# Another new 2012 Infinito



## jdt150 (Jan 22, 2012)

I picked up my new Infinito last Wednesday. Rode it Saturday and Sunday. It ride so much better than my 1999 aluminum Specialized M4 s-works. I got the Ultegra group set, swapped the fulcrum wheel for a set of handbuilt with dura ace hubs, mavic cxp 33 rims with Continental grand prix 4000s tires, I also put on Winwood Road Scholar carbon bars and a Garmin edge 500


----------



## merckxman (Jan 23, 2002)

Congrats, nice bike.


----------



## johnny dollar (Jul 21, 2010)

very sharp looking bicycle.


----------



## Elpimpo (Jan 16, 2012)

I ALWAYS loved that bianchi 'celeste' color. Very nice bike


----------



## jdt150 (Jan 22, 2012)

Thanks for the comments. I originally hoped that there was a 2011 still available in red, but there was not, so I got the 2012 in celeste. it does grow on you. Love the bike


----------



## kbwh (May 28, 2010)

Size 61, right? Very nice looking bike with purposeful wheels. 
Red is no color for a Bianchi anyway.

That warning sticker on the left fork blade has to go though.


----------



## adjtogo (Nov 18, 2006)

The 2012 paint scheme make it look a lot like the Oltre in 2011. Great looking bike!! Enjoy the ride!! I have a 2012 Black/White Infinito with full Ultegra.


----------



## shokhead (Dec 17, 2002)

2012 Black/White Infinito with full Ultegra. is one of the bikes on my list to test ride. Also the Sempre.


----------



## Kodi Crescent (Aug 3, 2011)

Get the Celeste. The pictures don't do it justice.
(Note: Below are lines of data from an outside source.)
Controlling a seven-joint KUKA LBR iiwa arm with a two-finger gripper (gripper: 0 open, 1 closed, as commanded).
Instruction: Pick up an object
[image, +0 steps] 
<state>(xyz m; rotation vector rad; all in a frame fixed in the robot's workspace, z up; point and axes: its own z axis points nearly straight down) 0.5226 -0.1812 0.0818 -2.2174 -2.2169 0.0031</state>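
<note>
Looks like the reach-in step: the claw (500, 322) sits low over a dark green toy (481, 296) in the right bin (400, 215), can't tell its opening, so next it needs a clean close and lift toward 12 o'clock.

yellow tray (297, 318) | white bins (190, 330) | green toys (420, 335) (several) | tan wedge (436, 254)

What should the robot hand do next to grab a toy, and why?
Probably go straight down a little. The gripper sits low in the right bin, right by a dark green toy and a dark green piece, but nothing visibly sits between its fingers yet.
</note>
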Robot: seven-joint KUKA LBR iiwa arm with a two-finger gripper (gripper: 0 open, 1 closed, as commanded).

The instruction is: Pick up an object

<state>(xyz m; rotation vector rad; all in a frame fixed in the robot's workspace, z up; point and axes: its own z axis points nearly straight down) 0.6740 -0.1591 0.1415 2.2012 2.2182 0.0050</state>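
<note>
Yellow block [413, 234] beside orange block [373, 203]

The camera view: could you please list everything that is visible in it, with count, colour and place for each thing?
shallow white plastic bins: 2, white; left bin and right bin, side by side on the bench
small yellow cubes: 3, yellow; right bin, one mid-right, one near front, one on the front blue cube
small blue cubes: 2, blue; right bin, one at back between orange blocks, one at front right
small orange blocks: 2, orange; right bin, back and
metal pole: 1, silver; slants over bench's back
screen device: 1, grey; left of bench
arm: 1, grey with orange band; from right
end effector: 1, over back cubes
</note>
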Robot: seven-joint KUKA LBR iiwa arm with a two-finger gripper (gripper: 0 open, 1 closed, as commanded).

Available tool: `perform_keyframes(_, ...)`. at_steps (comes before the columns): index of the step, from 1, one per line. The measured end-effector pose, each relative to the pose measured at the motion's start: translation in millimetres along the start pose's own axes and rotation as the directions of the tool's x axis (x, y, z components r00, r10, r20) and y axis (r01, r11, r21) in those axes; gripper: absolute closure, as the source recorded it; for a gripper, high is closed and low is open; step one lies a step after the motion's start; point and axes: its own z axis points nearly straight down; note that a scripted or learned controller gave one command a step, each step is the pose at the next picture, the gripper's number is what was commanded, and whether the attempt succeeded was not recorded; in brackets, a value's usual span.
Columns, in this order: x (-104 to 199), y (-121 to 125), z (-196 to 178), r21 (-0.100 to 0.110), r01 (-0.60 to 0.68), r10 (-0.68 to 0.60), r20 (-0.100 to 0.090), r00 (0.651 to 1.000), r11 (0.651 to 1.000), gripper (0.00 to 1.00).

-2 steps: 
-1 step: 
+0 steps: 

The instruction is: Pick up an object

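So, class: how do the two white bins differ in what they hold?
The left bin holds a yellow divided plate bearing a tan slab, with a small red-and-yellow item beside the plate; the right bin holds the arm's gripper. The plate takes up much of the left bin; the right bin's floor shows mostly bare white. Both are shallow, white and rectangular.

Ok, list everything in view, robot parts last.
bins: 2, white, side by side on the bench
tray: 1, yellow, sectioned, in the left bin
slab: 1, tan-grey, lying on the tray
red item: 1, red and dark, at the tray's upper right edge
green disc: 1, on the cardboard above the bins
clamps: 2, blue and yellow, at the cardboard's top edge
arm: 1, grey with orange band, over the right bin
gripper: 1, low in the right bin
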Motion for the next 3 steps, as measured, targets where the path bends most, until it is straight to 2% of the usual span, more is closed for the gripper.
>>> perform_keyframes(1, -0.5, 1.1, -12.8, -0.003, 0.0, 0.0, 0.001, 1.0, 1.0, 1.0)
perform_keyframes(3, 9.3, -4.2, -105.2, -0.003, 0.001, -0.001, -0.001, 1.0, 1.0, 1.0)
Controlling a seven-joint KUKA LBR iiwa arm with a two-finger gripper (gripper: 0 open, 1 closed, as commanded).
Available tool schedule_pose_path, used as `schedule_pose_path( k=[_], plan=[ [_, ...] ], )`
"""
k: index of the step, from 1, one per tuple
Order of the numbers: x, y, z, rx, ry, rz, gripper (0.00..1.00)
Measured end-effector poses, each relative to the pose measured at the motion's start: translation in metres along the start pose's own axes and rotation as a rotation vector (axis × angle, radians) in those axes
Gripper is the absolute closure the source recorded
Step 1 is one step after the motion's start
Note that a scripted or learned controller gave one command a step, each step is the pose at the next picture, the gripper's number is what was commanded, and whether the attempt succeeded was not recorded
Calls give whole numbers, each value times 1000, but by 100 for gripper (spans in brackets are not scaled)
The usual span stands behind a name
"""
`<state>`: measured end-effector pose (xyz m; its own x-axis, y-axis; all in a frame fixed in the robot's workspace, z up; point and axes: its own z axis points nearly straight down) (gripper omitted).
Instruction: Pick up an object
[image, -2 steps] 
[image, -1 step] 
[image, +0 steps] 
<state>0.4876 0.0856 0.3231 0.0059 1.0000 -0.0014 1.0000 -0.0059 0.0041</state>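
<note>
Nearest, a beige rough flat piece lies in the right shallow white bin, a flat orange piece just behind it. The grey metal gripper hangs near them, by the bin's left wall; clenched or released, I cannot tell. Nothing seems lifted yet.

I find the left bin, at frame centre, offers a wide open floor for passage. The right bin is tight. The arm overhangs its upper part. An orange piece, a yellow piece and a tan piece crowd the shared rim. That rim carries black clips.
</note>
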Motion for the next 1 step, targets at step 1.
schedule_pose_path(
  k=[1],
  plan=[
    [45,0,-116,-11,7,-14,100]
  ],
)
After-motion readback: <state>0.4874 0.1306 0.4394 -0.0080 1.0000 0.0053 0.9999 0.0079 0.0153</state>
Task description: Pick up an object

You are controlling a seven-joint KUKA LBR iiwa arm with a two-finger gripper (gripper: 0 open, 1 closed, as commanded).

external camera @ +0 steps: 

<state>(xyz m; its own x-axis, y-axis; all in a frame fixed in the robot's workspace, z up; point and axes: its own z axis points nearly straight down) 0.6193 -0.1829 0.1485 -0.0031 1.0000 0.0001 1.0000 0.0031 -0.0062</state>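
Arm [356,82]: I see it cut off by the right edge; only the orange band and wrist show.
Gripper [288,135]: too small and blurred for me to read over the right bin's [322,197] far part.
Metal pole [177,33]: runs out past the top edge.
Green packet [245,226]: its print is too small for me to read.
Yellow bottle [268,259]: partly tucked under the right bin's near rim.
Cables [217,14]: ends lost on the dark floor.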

I have a 2012 Celeste Infinito with FSA K-Wing carbon bars, white Arundel Mandible cages, Black Selle SMP seat, and an Edge 500. Really a pretty bike. Rides very well, too!


----------



## holy cromoly (Nov 9, 2008)

Nice bike and congrats.

Good to see a traditional set or laced wheels to CXP rims. Quite refreshing. I am a big fan of traditional wheels. They're a smoother I ride and easy to repair/maintain.


----------



## smoothie7 (Apr 11, 2011)

that is a great looking bike. I will agree that the celeste does grow on you.


----------



## jdt150 (Jan 22, 2012)

thanks for the comments


----------



## vinceflynow (Jan 31, 2012)

Beautiful Infinito. I see that your from SJ CA? By any chance did you have Slough's build your bike? If so I may have seen it at the shop being built. I also purchased an Infinito from Sloughs.


----------



## jdt150 (Jan 22, 2012)

Yes I did get it at Sloughs. George told me he had sold one after mine, I guess it was you. did you get the ultegra or campy?
maybe some day we can get all of the bay area infinitos together for a ride

John


----------



## vinceflynow (Jan 31, 2012)

I got the Ultegra  . I'll post pictures in another thread later.


----------



## jdt150 (Jan 22, 2012)

great, have you ridden it yet? what do you think? I sure like mine
John


----------



## qatarbhoy (Aug 17, 2009)

Lovely bicycle, and being Italian it looks better in the sunshine so take it out often.

Celeste by default is better than red by design.


----------



## shokhead (Dec 17, 2002)

I'd rather have black and white by choice but I wouldn't turn away Celeste.


----------



## kbwh (May 28, 2010)

I wave to Celeste.


----------